After living with my parents for six months in Big Rapids, MI I was happy I had my kitchen. I didn’t mind the smells coming from the kitchen. I love to cook. I remember the weekly trips to the grocery store. We examined each item twice before it got thrown into the cart. We retrieved some of them later in the next aisle and put them back on the shelf.
Gaspesie, Canada
And it was chicken and chicken again; once roasted, at other times fried, curried or on paprika with sauce and dumplings. Ludek’s friends from Slovakia did the same.
“I’ve had enough of your chicken,” yelled Willi at his brother Joe. “Can’t you cook something else?”
“I could but it’s expensive,” said Joe puffing on his cigarette while he stirred the chicken on paprika.

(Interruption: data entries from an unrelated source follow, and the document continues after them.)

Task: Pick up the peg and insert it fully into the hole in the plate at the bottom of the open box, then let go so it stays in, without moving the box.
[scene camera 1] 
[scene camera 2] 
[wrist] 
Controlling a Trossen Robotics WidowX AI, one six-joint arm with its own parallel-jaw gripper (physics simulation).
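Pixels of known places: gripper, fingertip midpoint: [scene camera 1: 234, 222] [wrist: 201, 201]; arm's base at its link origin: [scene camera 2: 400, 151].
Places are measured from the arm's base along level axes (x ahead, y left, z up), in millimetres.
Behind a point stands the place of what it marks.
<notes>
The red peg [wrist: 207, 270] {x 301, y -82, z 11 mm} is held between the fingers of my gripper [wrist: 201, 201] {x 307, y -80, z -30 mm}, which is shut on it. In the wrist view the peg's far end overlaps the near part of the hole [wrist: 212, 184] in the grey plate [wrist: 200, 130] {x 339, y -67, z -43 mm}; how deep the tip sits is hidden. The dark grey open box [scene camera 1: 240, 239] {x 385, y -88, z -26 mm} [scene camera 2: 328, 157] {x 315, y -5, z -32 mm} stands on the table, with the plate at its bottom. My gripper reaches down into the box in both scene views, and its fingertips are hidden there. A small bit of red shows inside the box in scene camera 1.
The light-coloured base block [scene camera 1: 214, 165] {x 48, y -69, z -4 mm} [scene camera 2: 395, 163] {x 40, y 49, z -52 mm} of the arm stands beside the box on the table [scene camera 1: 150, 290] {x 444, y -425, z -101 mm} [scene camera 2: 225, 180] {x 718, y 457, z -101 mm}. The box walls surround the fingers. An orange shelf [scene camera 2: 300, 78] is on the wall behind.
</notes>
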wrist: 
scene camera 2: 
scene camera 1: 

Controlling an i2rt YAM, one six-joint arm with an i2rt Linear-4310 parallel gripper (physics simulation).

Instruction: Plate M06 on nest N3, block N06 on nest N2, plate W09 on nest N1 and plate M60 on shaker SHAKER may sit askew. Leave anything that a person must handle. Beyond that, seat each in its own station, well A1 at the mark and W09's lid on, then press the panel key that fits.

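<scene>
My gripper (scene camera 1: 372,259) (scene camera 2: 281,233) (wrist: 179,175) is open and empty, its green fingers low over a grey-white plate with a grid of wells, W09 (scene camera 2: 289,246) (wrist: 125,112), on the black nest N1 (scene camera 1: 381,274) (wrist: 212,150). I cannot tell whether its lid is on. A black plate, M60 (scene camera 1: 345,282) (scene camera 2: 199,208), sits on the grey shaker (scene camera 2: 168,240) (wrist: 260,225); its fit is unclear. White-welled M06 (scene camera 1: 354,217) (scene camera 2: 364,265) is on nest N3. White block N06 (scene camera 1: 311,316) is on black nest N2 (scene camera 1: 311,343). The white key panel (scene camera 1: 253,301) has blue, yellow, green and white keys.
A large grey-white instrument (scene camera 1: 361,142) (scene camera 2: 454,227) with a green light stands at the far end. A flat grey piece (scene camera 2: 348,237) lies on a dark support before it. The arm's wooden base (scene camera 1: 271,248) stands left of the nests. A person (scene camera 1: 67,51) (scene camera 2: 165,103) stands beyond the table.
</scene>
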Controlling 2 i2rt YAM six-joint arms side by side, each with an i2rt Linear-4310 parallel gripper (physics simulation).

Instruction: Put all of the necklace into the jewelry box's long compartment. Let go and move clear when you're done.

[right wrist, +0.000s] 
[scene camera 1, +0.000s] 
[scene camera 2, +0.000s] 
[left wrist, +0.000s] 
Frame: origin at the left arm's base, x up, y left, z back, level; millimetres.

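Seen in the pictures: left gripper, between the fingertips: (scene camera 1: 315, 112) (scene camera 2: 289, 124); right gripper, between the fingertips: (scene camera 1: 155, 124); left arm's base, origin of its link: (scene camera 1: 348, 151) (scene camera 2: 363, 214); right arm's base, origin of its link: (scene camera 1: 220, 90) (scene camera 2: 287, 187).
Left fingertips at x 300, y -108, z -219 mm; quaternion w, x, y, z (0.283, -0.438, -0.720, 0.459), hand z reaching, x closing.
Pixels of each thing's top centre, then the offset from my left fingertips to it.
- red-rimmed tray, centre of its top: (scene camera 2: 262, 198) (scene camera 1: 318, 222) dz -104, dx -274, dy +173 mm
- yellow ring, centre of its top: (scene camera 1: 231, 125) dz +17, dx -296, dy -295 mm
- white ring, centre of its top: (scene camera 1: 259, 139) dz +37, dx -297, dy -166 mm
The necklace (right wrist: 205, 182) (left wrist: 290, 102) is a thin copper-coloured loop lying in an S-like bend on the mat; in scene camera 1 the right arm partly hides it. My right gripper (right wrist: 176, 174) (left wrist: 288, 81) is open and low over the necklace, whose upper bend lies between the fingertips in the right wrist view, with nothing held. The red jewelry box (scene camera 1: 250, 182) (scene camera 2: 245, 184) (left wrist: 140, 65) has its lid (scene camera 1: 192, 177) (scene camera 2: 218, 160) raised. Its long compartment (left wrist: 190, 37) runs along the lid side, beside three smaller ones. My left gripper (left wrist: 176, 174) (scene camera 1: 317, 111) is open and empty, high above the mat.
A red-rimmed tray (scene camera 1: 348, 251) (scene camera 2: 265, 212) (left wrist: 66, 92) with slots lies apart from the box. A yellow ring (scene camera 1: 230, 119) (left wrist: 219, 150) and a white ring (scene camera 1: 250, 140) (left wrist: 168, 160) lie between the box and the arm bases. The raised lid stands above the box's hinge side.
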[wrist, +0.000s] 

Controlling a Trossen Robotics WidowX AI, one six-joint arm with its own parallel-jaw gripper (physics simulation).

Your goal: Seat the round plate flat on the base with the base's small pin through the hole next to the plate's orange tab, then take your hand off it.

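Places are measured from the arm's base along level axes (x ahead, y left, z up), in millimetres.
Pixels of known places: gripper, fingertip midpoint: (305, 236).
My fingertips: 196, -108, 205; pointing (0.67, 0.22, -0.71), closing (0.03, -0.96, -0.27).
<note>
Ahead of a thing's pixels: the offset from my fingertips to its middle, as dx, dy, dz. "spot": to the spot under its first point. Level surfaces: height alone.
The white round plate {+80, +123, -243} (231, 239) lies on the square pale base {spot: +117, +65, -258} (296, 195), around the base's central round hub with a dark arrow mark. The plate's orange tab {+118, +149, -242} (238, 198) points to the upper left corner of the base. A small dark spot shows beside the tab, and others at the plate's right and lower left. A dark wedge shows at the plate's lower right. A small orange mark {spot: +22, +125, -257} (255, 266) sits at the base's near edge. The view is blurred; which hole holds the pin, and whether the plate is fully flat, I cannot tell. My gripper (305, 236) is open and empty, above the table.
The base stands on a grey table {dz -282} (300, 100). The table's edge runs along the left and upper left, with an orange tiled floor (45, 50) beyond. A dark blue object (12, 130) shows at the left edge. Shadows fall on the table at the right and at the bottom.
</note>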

We made many friends in Montreal. The province of Quebec welcomed immigrants from all over the world.
Days went by fast. I went to COFI, the French Immersion School sponsored by the Quebec government full-time. It was a six month-long intensive course with six hours of French daily. We didn’t have to pay a dime to learn a foreign language. On the other hand, we got paid to go to the French school.
It was a very social and productive time in life. I met Judith from Slovakia and Emil from Rumania, people from Bulgaria, Africa, Japanese and Russians as well as people from all walks of life.
We nurtured our immigrations dreams together side by side sitting in desks with doctors, surgeons, poets, writers, musicians, healers, programmers, factory workers, teachers and stay-at-home moms.
It was at this course that I learnt how to teach languages immersion style.
We were not allowed to speak any other language than French, which was for the better of it, because we wouldn’t be able to understand each other.
We had to act out little scenes from life. I remember I did not want to act in the doctor’s office scene, because I am afraid of doctors and the Rumanian guy Emil liked me way too much.
Ludek worked at a Czech chemical company called Anachemia. Actually, most Czech and Slovak immigrants worked there. I worked in their branch for a while packing medical supplies. This is where I met Liba from the same Walachia region that I came from in Czechoslovakia. We would have probably never met in our homeland and out of all the places in the world, we ran into each other at a factory in Montreal.
We had no mortgage, so we could go skiing in the Laurentian Mountains or drive to Toronto to see a lifelong acquaintance from Technical University of Brno, Dana Pastorcakova who was also from Walachia.
Only, now 20 years later I realize, that it was an advantage not to have a mortgage, because it is what it means.
“Mortgage is a death pledge,” said real estate instructor and broker for Westdale.
Times would prove him right during the mortgage/economic crisis in the mid to late 2000s. My artist friends lost their home on Long Lake.
We moved to a bigger apartment also in LaSalle close to an island in the St. Lawrence River.
“You’re living here like on a vacation,” said Liba during a visit.